Work required: Exactly as given, transcribe each entry that follows.

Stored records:
Start of Block
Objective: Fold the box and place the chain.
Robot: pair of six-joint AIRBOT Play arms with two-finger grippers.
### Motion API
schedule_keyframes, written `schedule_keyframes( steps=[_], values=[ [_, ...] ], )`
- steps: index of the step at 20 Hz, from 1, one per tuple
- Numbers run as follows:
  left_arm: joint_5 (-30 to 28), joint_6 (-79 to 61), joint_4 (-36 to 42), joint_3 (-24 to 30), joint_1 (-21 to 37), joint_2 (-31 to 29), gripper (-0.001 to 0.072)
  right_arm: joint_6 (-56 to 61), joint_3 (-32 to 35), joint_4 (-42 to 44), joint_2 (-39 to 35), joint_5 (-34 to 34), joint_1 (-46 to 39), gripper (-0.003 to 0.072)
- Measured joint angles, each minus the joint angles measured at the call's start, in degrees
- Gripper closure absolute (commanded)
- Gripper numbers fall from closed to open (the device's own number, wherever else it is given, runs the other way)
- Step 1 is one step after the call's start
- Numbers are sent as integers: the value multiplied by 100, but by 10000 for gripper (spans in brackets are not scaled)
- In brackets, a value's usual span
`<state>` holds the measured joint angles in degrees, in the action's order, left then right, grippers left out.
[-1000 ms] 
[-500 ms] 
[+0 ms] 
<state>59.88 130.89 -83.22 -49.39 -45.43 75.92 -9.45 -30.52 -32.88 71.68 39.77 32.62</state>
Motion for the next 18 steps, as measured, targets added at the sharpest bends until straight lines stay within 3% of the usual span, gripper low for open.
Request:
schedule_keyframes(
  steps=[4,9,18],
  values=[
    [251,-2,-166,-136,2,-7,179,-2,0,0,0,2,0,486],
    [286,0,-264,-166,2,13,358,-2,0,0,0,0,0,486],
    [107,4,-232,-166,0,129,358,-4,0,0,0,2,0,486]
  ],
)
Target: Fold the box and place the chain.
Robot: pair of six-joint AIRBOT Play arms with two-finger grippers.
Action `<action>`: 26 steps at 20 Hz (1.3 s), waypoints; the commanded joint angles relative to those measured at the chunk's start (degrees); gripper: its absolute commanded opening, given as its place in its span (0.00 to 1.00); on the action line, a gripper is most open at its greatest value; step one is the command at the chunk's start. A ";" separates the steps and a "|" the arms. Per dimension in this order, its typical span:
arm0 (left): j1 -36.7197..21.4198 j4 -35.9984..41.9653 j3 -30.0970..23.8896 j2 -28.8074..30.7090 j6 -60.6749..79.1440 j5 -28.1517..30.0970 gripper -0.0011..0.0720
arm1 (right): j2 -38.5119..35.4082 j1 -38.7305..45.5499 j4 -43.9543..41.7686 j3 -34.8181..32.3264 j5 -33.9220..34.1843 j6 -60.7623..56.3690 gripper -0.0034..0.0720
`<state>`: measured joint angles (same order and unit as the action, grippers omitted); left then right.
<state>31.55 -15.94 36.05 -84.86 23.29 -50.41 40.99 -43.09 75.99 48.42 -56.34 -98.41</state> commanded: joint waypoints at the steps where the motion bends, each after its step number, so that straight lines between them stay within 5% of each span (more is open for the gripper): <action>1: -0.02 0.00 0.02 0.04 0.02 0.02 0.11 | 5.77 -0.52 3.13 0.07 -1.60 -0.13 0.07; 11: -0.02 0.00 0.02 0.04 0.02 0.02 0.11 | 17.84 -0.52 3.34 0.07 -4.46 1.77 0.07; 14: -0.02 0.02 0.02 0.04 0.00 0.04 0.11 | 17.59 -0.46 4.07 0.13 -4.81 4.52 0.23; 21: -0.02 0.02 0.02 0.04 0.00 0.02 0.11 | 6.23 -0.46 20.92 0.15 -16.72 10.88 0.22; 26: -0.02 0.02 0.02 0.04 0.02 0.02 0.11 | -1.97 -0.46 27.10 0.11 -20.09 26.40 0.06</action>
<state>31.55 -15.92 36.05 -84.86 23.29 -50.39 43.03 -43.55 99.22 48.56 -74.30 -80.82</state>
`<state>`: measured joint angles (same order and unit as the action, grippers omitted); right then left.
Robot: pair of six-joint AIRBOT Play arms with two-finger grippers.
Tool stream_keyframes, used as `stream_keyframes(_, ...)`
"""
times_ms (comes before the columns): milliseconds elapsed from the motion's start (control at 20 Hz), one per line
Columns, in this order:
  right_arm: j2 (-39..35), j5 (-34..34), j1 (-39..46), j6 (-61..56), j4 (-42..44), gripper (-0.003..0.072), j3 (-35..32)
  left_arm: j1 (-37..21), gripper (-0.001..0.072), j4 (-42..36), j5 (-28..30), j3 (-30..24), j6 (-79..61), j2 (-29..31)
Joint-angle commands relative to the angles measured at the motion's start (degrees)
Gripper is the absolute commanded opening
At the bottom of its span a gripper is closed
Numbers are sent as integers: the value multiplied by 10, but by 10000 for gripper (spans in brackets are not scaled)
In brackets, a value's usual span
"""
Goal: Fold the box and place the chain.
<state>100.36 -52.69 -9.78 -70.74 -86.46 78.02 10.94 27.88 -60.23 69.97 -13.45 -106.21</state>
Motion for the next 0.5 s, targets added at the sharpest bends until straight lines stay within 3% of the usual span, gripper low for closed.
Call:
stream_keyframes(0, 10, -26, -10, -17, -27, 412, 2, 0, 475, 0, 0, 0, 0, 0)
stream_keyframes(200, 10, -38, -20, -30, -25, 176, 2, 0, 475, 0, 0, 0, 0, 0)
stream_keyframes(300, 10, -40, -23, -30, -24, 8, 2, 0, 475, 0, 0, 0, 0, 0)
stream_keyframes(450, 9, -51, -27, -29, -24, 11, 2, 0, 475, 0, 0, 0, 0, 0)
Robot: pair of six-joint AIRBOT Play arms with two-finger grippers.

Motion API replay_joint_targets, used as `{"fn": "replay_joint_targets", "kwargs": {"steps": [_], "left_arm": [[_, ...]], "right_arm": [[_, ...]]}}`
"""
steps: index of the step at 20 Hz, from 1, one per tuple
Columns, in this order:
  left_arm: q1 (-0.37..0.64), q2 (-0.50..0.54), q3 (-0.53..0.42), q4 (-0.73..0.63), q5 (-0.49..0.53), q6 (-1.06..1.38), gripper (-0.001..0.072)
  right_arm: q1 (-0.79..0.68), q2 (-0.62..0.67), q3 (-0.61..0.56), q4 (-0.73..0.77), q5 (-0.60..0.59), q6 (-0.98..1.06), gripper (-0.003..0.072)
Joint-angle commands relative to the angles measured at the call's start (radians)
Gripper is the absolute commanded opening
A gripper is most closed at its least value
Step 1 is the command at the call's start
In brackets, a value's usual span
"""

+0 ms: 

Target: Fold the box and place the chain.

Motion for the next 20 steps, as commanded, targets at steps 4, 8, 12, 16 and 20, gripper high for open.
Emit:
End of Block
Answer box:
Objective: Fold the box and place the chain.
Robot: pair of six-joint AIRBOT Play arms with two-finger grippers.
### Motion API
schedule_keyframes, written `schedule_keyframes( steps=[_], values=[ [_, ...] ], )`
- steps: index of the step at 20 Hz, from 1, one per tuple
- Numbers run as follows:
  left_arm: joint_5 (-30 to 28), joint_6 (-79 to 61), joint_4 (-36 to 42), joint_3 (-24 to 30), joint_1 (-21 to 37), joint_2 (-31 to 29), gripper (-0.001 to 0.072)
  right_arm: joint_6 (-56 to 61), joint_3 (-32 to 35), joint_4 (-42 to 44), joint_2 (-39 to 35), joint_5 (-34 to 34), joint_1 (-46 to 39), gripper (-0.003 to 0.072)
- Measured joint angles, each minus the joint angles measured at the call's start, in degrees
- Gripper closure absolute (commanded)
- Gripper numbers fall from closed to open (the device's own number, wherever else it is given, runs the other way)
- Step 1 is one step after the call's start
- Numbers are sent as integers: the value multiplied by 100, but by 10000 for gripper (spans in brackets are not scaled)
- In brackets, a value's usual span
`<state>` holds the measured joint angles in degrees, in the action's order, left then right, grippers left out.
[-1000 ms] 
[-500 ms] 
[+0 ms] 
<state>59.88 130.89 -83.22 -49.39 -45.43 75.92 -9.45 -30.52 -32.88 71.68 39.77 32.62</state>
Motion for the next 18 steps, as measured, targets added at the sharpest bends until straight lines stay within 3% of the usual span, gripper low for open.
Request:
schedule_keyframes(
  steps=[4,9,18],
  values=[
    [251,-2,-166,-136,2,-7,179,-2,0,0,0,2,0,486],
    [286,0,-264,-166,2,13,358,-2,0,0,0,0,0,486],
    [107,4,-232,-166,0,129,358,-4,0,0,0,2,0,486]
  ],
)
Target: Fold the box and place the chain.
Robot: pair of six-joint AIRBOT Play arms with two-finger grippers.
Action `<action>`: 26 steps at 20 Hz (1.3 s), waypoints; the commanded joint angles relative to those measured at the chunk's start (degrees); gripper: its absolute commanded opening, given as its place in its span (0.00 to 1.00); on the action line, a gripper is most open at its greatest value; step one is the command at the chunk's start. A ";" separates the steps and a "|" the arms. Per dimension in this order, its typical span:
arm0 (left): j1 -36.7197..21.4198 j4 -35.9984..41.9653 j3 -30.0970..23.8896 j2 -28.8074..30.7090 j6 -60.6749..79.1440 j5 -28.1517..30.0970 gripper -0.0011..0.0720
arm1 (right): j2 -38.5119..35.4082 j1 -38.7305..45.5499 j4 -43.9543..41.7686 j3 -34.8181..32.3264 j5 -33.9220..34.1843 j6 -60.7623..56.3690 gripper -0.0034..0.0720
`<state>`: measured joint angles (same order and unit as the action, grippers omitted); left then right.
<state>31.55 -15.94 36.05 -84.86 23.29 -50.41 40.99 -43.09 75.99 48.42 -56.34 -98.41</state> commanded: joint waypoints at the steps where the motion bends, each after its step number, so that straight lines between them stay within 5% of each span (more is open for the gripper): <action>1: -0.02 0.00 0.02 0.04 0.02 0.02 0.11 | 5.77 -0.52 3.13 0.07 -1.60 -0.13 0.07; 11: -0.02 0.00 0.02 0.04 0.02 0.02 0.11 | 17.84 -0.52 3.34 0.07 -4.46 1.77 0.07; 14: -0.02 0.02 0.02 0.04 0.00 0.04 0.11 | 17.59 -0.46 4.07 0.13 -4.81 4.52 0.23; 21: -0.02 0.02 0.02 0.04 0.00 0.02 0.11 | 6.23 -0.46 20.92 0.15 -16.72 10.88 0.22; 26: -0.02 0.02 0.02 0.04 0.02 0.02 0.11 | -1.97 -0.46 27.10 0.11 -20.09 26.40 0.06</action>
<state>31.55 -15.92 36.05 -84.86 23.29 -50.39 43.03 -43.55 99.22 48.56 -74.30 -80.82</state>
`<state>`: measured joint angles (same order and unit as the action, grippers omitted); right then left.
Robot: pair of six-joint AIRBOT Play arms with two-finger grippers.
Tool stream_keyframes, used as `stream_keyframes(_, ...)`
"""
times_ms (comes before the columns): milliseconds elapsed from the motion's start (control at 20 Hz), one per line
Columns, in this order:
  right_arm: j2 (-39..35), j5 (-34..34), j1 (-39..46), j6 (-61..56), j4 (-42..44), gripper (-0.003..0.072), j3 (-35..32)
  left_arm: j1 (-37..21), gripper (-0.001..0.072), j4 (-42..36), j5 (-28..30), j3 (-30..24), j6 (-79..61), j2 (-29..31)
Joint-angle commands relative to the angles measured at the motion's start (degrees)
Gripper is the absolute commanded opening
At the bottom of its span a gripper is closed
Numbers are sent as integers: the value multiplied by 10, but by 10000 for gripper (spans in brackets are not scaled)
In brackets, a value's usual span
"""
Goal: Fold the box and place the chain.
<state>100.36 -52.69 -9.78 -70.74 -86.46 78.02 10.94 27.88 -60.23 69.97 -13.45 -106.21</state>
Motion for the next 0.5 s, targets added at the sharpest bends until straight lines stay within 3% of the usual span, gripper low for closed.
Call:
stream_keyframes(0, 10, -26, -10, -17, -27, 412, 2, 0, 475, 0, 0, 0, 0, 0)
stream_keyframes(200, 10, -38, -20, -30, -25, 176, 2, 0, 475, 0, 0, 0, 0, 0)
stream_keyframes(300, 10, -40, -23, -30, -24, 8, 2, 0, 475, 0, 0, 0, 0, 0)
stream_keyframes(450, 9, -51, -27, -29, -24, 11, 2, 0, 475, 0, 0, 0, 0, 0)
Robot: pair of six-joint AIRBOT Play arms with two-finger grippers.

Motion API replay_joint_targets, used as `{"fn": "replay_joint_targets", "kwargs": {"steps": [_], "left_arm": [[_, ...]], "right_arm": [[_, ...]]}}`
"""
steps: index of the step at 20 Hz, from 1, one per tuple
Columns, in this order:
  left_arm: q1 (-0.37..0.64), q2 (-0.50..0.54), q3 (-0.53..0.42), q4 (-0.73..0.63), q5 (-0.49..0.53), q6 (-1.06..1.38), gripper (-0.001..0.072)
  right_arm: q1 (-0.79..0.68), q2 (-0.62..0.67), q3 (-0.61..0.56), q4 (-0.73..0.77), q5 (-0.60..0.59), q6 (-0.98..1.06), gripper (-0.003..0.072)
Joint-angle commands relative to the angles measured at the call's start (radians)
Gripper is the absolute commanded opening
A gripper is most closed at its least value
Step 1 is the command at the call's start
In brackets, a value's usual span
"""

+0 ms: 

Target: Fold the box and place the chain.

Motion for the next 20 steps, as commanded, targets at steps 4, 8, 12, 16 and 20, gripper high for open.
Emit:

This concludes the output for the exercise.